• _EXERCISE DETAILS_:
What do the lines from the one containing "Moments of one" through the end of the listing below say? Restate them word for word and give nothing else.

COLLECTED MATERIAL: Begin

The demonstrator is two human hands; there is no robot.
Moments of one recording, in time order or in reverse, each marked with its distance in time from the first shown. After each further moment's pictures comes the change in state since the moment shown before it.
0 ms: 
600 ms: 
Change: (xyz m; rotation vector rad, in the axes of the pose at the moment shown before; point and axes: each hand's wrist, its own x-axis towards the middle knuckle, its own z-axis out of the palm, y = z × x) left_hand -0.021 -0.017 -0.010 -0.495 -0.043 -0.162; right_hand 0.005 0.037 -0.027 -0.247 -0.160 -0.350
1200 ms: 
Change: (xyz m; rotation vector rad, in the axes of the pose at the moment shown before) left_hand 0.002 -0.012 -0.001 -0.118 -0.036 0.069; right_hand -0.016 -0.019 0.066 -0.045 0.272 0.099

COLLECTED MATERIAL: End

• _ANSWER SECTION_:
Moments of one recording, in time order or in reverse, each marked with its distance in time from the first shown. After each further moment's pictures comes the change in state since the moment shown before it.
0 ms: 
600 ms: 
Change: (xyz m; rotation vector rad, in the axes of the pose at the moment shown before; point and axes: each hand's wrist, its own x-axis towards the middle knuckle, its own z-axis out of the palm, y = z × x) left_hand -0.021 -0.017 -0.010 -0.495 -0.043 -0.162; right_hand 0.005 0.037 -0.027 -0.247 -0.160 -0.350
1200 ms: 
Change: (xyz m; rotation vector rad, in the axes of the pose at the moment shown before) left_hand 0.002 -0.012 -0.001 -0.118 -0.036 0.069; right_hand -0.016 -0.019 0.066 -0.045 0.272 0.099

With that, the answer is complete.